We carried him to his cabin and wrapped him in blankets. Then we fashioned a makeshift sleigh and transported him back to our place where we cared for him. A couple days later, when the roads had cleared, we were able to fetch a doctor. Friedrich's recovery was slow but that was to be expected from a man of his years. By spring he had most of his strength back, yet the experience seemed to have changed him profoundly. Initially, he received a great deal of attention from the community and the newspapers because of his ordeal but he seemed uncomfortable in the spotlight. He began sleeping late and spending his days beside the fire. When my father insisted he remain with our family long after he had recuperated, Friedrich complied without argument.
One particularly resplendent April day I tarried returning home from school in the glow of the late afternoon while I watched a robin build its nest. I began then to understand how Friedrich could stay on the mountain his entire life and never really worry about the world around him. Finally, as the sun receded into a tangerine glow on the western horizon, my stomach called me home. Walking into the kitchen, I was greeted by my mother. Her pained look chilled me. I knew what it was before she said a word. "Friedrich has passed," she stated bluntly.

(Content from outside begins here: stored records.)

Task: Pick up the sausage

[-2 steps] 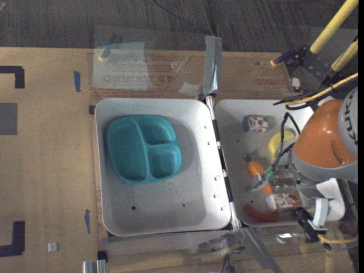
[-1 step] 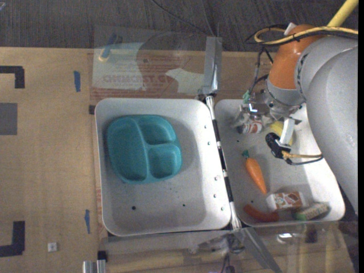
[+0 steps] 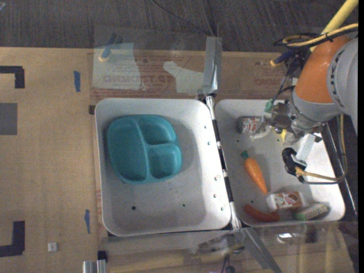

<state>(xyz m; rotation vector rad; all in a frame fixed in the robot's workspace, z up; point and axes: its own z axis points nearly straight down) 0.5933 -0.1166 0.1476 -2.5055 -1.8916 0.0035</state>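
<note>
The sausage, reddish brown and short, lies along the front edge of the right bin. My gripper hangs over the back of that bin, far from the sausage and close to a small silver can. The grey arm with its orange band comes in from the upper right and hides part of the bin's far right side.
An orange carrot lies mid-bin, between gripper and sausage. A small red and white carton and a greenish item sit just right of the sausage. The left bin holds a teal divided plate. Cables hang by the wrist.
</note>
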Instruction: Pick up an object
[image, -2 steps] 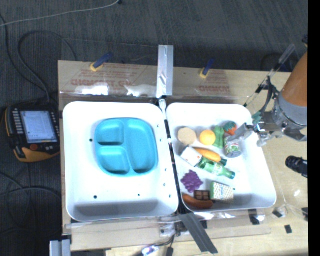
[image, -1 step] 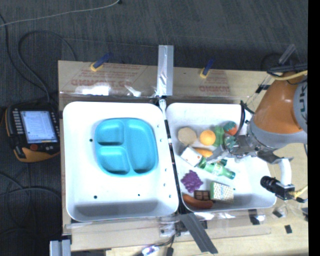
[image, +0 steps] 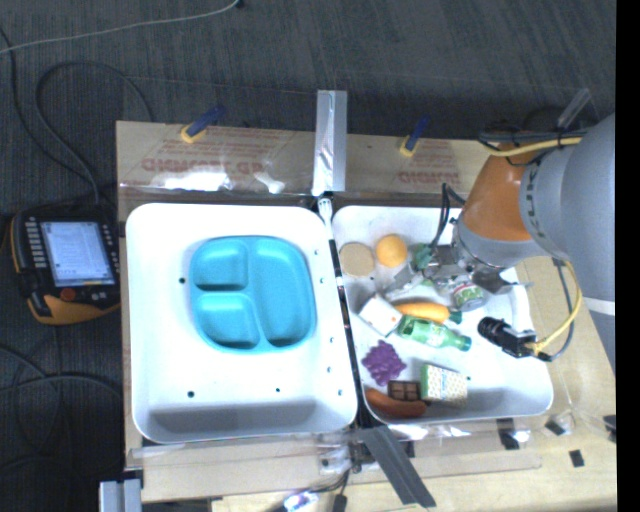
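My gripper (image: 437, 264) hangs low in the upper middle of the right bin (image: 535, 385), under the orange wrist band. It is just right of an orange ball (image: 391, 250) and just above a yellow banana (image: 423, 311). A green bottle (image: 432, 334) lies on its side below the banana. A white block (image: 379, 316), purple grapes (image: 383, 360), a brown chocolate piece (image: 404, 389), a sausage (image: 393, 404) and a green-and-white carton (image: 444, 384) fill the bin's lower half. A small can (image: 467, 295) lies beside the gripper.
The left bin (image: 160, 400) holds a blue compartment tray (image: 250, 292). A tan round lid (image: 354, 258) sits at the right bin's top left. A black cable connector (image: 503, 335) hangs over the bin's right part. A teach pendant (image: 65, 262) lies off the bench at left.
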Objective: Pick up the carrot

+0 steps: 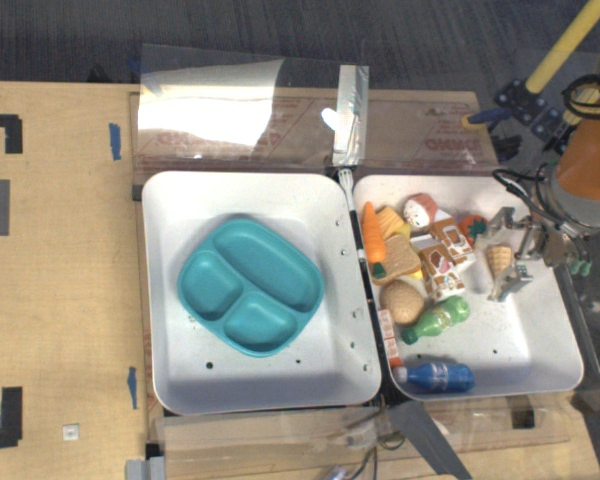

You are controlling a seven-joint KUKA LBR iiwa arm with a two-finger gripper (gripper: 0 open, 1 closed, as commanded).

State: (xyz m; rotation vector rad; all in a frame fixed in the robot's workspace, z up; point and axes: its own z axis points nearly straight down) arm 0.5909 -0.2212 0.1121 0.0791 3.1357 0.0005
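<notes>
Right bin (550,358): carrot (374,234) lying along the bin's left wall near the top corner, touching a slice of bread (401,258) on its right; beside these a small carton (442,256), a potato (404,302), a green bottle (437,320), an ice-cream cone (499,259), and a blue bottle (435,375) by the bin's near edge. Gripper (512,250) over the right part of this bin, well apart from the carrot, fingers spread with nothing between them. Left bin (170,208): one teal divided plate (250,284).
</notes>
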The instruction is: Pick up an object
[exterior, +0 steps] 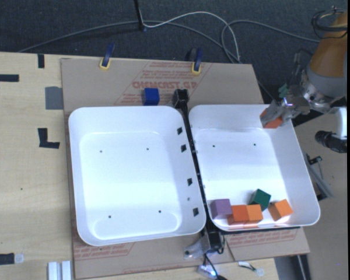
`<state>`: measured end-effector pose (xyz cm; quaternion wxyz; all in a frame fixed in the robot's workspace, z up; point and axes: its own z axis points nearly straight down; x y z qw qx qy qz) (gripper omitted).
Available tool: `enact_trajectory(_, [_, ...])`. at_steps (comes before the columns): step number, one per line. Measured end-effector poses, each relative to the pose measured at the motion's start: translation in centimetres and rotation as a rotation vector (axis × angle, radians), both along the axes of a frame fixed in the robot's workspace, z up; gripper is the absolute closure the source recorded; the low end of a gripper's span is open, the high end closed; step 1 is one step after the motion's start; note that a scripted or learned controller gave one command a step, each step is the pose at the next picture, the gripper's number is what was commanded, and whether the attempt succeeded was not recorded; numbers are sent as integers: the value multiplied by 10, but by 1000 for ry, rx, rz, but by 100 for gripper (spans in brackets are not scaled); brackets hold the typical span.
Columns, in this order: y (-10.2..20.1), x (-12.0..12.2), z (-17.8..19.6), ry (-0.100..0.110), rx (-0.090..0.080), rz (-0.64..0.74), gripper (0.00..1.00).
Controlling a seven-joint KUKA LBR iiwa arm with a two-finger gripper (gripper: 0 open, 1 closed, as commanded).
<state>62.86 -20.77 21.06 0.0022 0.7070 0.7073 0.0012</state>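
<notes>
Camera view, tool over right bin far rim, orange block between fingers

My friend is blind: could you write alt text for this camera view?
A grey robot arm's gripper grips a small orange block over the right white bin, where purple, orange and green blocks cluster at the near edge.

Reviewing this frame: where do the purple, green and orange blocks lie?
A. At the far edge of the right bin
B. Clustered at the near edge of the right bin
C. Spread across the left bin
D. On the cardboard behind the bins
B: the purple block, green block and orange blocks sit together along the near wall of the right bin.
</notes>
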Motion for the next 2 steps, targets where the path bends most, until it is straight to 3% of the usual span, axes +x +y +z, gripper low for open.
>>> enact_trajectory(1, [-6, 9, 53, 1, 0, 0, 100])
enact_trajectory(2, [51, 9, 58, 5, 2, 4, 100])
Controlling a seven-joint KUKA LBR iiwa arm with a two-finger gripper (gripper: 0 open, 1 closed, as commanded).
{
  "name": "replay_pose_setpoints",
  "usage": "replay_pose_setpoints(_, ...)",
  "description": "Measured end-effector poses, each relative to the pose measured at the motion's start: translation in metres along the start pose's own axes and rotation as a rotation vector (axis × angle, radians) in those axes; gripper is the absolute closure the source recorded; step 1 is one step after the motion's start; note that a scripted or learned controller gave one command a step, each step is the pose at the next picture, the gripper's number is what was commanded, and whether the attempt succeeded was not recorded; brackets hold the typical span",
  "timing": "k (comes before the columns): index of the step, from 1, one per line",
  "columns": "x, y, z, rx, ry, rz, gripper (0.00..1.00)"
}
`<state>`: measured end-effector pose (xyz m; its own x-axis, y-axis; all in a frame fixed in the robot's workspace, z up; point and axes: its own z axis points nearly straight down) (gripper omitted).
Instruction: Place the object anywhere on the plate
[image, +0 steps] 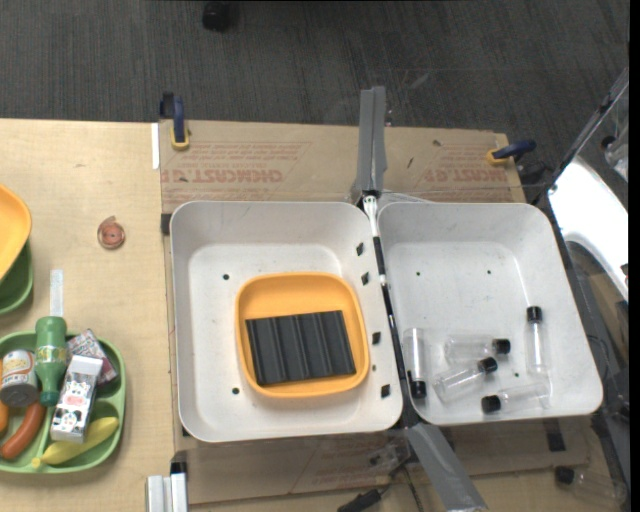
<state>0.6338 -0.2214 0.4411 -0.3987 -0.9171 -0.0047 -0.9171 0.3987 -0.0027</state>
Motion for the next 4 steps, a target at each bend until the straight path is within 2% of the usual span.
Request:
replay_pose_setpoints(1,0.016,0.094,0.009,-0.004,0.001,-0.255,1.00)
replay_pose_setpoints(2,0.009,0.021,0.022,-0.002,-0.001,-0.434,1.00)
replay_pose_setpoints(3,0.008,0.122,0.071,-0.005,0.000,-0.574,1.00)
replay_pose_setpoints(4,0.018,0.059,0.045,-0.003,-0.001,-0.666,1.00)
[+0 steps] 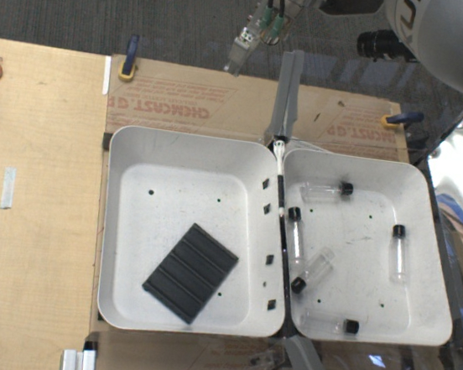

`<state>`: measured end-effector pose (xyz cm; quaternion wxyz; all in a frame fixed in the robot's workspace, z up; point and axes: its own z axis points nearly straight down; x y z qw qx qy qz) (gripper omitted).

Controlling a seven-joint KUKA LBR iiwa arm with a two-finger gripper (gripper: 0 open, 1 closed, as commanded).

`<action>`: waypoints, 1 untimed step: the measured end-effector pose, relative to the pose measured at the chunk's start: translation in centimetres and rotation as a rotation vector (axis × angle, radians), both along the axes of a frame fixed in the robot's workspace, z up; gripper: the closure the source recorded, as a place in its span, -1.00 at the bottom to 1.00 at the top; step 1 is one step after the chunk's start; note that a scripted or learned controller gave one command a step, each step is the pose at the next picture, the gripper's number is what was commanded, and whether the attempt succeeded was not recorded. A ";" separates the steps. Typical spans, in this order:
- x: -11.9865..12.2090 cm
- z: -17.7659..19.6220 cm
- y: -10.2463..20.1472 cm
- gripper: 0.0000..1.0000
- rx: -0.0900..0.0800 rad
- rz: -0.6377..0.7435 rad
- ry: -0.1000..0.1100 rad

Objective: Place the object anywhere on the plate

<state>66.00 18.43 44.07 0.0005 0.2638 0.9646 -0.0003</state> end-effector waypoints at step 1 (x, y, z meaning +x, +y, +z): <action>-2.8 0.1 1.5 1.00 0.001 0.623 -0.001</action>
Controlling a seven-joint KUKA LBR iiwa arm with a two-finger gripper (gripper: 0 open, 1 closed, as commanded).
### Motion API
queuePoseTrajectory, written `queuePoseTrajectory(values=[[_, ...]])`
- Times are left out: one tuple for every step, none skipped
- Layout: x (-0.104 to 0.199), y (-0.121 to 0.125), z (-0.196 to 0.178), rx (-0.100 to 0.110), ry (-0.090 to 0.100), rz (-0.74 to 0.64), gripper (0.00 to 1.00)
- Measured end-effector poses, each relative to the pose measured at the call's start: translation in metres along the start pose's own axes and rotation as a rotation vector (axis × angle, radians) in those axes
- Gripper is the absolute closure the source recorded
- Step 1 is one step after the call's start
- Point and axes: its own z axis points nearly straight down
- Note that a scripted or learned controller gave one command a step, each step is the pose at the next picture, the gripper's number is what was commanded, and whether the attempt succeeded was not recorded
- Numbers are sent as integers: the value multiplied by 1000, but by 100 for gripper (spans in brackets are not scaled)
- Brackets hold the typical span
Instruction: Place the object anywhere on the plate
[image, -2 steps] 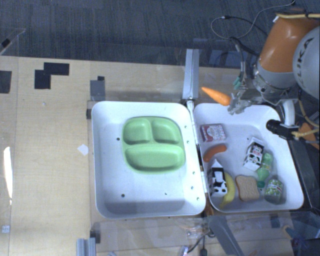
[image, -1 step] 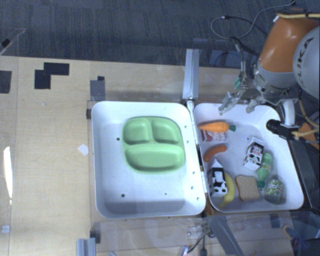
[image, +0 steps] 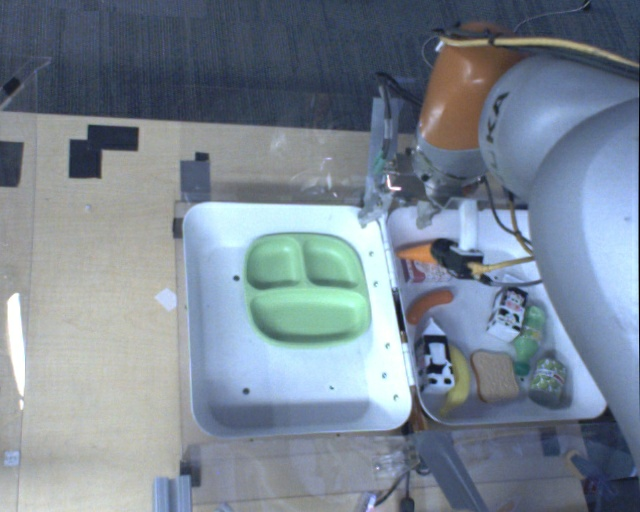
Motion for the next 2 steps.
queuePoseTrajectory(values=[[1,2,-12,-6,1,-4,100],[1,2,-12,-6,0,-5,0]])
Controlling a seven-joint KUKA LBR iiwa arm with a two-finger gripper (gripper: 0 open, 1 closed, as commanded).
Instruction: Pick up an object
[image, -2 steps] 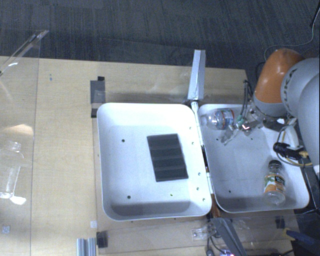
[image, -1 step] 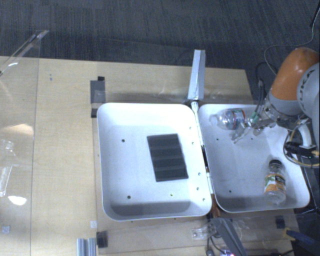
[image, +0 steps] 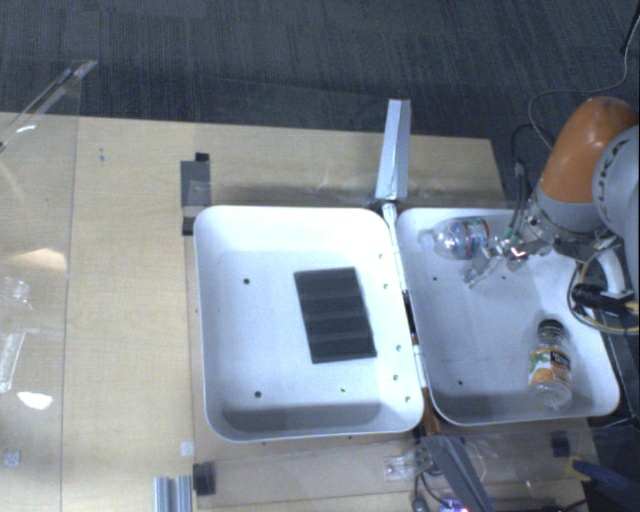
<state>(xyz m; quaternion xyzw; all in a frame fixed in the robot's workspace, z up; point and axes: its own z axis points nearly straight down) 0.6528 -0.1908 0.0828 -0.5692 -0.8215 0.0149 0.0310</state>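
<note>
In the right bin (image: 480, 350) a clear crumpled plastic bottle (image: 456, 239) lies near the far left corner. My gripper (image: 485, 266) is low in that bin, just to the right of the clear bottle and touching or nearly touching it. The grey arm with its orange band (image: 585, 150) reaches in from the right. A small bottle with an orange label and dark cap (image: 549, 363) lies near the bin's front right corner, well apart from the gripper. A flat black ribbed block (image: 334, 314) lies in the middle of the left bin (image: 250, 360).
A metal post (image: 393, 150) stands behind the gap between the two bins. Cables (image: 600, 295) hang off the arm over the right bin's right edge. A clear plastic sheet (image: 40, 250) covers the bench on the left.
</note>
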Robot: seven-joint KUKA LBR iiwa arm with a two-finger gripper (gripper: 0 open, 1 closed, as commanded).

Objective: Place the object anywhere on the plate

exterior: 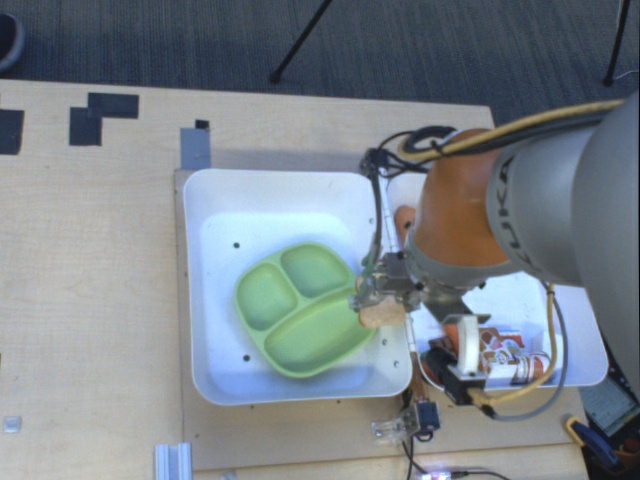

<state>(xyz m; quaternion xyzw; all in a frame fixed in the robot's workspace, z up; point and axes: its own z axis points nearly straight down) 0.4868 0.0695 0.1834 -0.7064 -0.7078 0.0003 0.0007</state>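
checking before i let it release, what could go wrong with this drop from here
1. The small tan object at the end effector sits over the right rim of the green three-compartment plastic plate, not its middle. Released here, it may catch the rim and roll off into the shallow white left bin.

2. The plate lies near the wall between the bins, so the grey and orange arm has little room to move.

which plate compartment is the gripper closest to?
The large bottom compartment of the green plate: the gripper sits at its right edge. The two small upper compartments lie further left.
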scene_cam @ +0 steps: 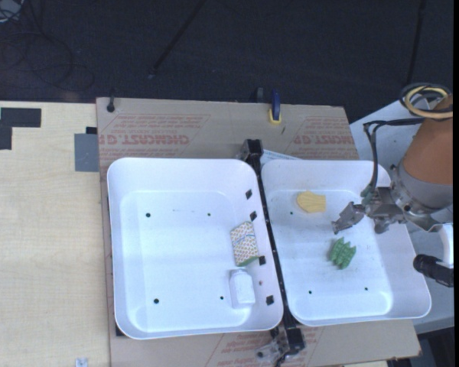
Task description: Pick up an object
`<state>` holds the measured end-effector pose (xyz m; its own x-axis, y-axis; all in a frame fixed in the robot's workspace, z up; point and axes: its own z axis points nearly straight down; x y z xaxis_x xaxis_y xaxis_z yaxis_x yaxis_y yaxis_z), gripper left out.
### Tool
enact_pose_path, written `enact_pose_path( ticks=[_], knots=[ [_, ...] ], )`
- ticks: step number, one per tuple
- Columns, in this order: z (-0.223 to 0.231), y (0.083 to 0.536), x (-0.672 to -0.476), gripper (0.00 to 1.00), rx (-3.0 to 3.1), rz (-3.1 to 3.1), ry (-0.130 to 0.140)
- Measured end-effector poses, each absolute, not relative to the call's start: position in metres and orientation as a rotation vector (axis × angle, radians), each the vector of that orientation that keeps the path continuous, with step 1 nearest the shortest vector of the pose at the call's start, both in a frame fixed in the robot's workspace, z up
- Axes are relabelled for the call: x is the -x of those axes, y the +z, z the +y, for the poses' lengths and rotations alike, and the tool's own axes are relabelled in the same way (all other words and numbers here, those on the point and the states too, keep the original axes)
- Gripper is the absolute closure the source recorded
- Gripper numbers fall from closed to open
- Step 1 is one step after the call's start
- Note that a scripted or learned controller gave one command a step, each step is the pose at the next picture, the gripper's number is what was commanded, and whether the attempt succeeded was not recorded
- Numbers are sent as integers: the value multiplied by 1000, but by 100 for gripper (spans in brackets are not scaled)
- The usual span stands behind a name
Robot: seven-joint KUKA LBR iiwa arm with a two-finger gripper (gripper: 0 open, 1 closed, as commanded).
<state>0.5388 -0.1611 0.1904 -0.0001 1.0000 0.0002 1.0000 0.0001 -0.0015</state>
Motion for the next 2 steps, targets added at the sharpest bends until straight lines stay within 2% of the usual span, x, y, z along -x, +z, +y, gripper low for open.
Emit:
enact_pose_path(
  ticks=[1, 2],
  knots=[
    [-175, 122, -542, 0, 2217, -2216, 7],
    [-185, 86, -538, 0, 2219, -2218, 3]
  ],
)
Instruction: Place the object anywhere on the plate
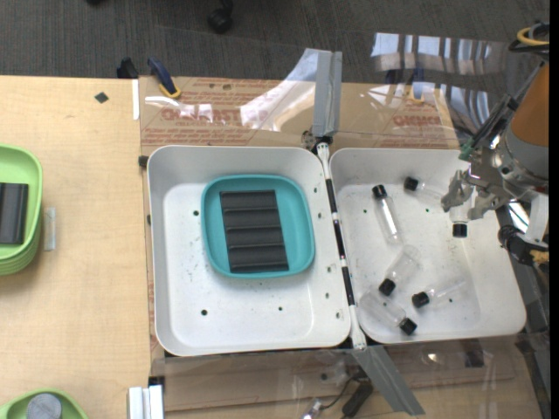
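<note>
A teal plate (258,225) with a dark ridged insert lies in the left white bin (175,260). Several clear vials with black caps lie scattered in the right white bin (489,312). One vial (385,213) is near the bin's upper middle, another (398,273) lies lower down, and a third (407,326) rests at the front wall. My gripper (467,201) hangs over the right side of the right bin, far from the plate. A small black-capped piece (459,230) sits just below it; I cannot tell whether they touch.
A grey divider (336,234) runs between the two bins. Green dishes (17,212) sit at the bench's left edge. Brown cardboard and clear plastic wrap (262,107) lie behind the bins. The arm's cables (515,243) hang at the right bin's outer wall.
</note>
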Tool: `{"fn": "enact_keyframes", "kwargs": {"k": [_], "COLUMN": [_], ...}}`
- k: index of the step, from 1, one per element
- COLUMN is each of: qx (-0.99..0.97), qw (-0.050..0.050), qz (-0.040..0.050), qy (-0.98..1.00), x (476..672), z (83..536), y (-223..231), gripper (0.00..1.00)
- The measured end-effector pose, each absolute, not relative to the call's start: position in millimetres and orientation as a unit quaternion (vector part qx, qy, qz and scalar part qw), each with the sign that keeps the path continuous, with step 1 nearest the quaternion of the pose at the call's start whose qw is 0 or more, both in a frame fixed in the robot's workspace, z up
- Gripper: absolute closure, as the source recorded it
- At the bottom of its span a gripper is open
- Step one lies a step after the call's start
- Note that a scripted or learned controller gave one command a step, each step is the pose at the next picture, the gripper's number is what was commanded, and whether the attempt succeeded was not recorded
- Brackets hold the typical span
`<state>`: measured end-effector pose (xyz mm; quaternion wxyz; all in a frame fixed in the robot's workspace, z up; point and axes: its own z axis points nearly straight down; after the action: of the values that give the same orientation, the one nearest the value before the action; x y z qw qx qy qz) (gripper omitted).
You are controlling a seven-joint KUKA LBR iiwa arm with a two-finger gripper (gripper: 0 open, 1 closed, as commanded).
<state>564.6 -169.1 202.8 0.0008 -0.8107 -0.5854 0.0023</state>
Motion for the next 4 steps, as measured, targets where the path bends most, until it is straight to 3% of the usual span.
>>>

I didn't respond, I simply walked outside. It didn't make sense that he could survive that horrible storm only to slip away in the soft spring sunshine when life was exploding all around him. I began to blame myself for not spending more time with him recently. Then I realized he would never have allowed me to think that way. Death is neither right nor wrong, he would have said, it just is.
The tears filling my eyes turned my mother's flower garden into a brightly-colored kaleidoscope. I thought back to that spring day, much like this one, several years earlier, when Friedrich and I were repairing his barn. After telling me about his wife he had paused, choking back the emotion. Quickly composing himself, he took a deep breath. Inhaling the sweet perfume of honeysuckle and goldenrod which filled the air that afternoon, he had sighed deeply and said, "It's on days like these that I am sure ... I am sure."